### What the exercise asks
The output should match the data below line for line.

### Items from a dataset
■ ■ ■ ■ ■
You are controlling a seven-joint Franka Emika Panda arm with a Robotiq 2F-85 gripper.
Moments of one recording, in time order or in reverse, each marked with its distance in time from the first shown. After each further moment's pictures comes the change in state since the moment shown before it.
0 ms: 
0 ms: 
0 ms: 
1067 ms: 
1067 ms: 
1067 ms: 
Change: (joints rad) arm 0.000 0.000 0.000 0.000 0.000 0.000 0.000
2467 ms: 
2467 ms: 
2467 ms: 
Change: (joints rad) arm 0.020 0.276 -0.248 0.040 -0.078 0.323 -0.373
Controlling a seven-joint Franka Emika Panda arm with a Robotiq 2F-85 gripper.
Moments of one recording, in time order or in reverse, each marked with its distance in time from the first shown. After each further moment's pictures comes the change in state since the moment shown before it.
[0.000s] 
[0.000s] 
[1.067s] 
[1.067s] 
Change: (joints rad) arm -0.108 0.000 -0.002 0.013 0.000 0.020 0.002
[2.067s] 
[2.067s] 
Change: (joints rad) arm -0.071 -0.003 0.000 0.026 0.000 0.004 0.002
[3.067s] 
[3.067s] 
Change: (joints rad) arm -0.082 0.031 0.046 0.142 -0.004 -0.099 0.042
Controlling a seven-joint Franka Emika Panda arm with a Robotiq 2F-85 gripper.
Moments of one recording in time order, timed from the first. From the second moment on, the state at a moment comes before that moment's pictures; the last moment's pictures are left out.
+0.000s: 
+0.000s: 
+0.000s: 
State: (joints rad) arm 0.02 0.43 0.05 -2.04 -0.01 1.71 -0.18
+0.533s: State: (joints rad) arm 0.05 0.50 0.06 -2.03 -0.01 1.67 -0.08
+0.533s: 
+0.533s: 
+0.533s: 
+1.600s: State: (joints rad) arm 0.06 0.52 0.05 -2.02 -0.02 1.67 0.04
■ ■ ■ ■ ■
### Output
You are controlling a seven-joint Franka Emika Panda arm with a Robotiq 2F-85 gripper.
Moments of one recording, in time order or in reverse, each marked with its distance in time from the first shown. After each further moment's pictures comes the change in state since the moment shown before it.
0 ms: 
0 ms: 
0 ms: 
1067 ms: 
1067 ms: 
1067 ms: 
Change: (joints rad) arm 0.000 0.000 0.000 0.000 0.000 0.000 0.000
2467 ms: 
2467 ms: 
2467 ms: 
Change: (joints rad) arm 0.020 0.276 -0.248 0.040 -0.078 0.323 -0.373
Controlling a seven-joint Franka Emika Panda arm with a Robotiq 2F-85 gripper.
Moments of one recording, in time order or in reverse, each marked with its distance in time from the first shown. After each further moment's pictures comes the change in state since the moment shown before it.
[0.000s] 
[0.000s] 
[1.067s] 
[1.067s] 
Change: (joints rad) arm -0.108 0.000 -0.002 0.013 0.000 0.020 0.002
[2.067s] 
[2.067s] 
Change: (joints rad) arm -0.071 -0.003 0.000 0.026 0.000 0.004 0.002
[3.067s] 
[3.067s] 
Change: (joints rad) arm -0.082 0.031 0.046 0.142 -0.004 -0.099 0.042
Controlling a seven-joint Franka Emika Panda arm with a Robotiq 2F-85 gripper.
Moments of one recording in time order, timed from the first. From the second moment on, the state at a moment comes before that moment's pictures; the last moment's pictures are left out.
+0.000s: 
+0.000s: 
+0.000s: 
State: (joints rad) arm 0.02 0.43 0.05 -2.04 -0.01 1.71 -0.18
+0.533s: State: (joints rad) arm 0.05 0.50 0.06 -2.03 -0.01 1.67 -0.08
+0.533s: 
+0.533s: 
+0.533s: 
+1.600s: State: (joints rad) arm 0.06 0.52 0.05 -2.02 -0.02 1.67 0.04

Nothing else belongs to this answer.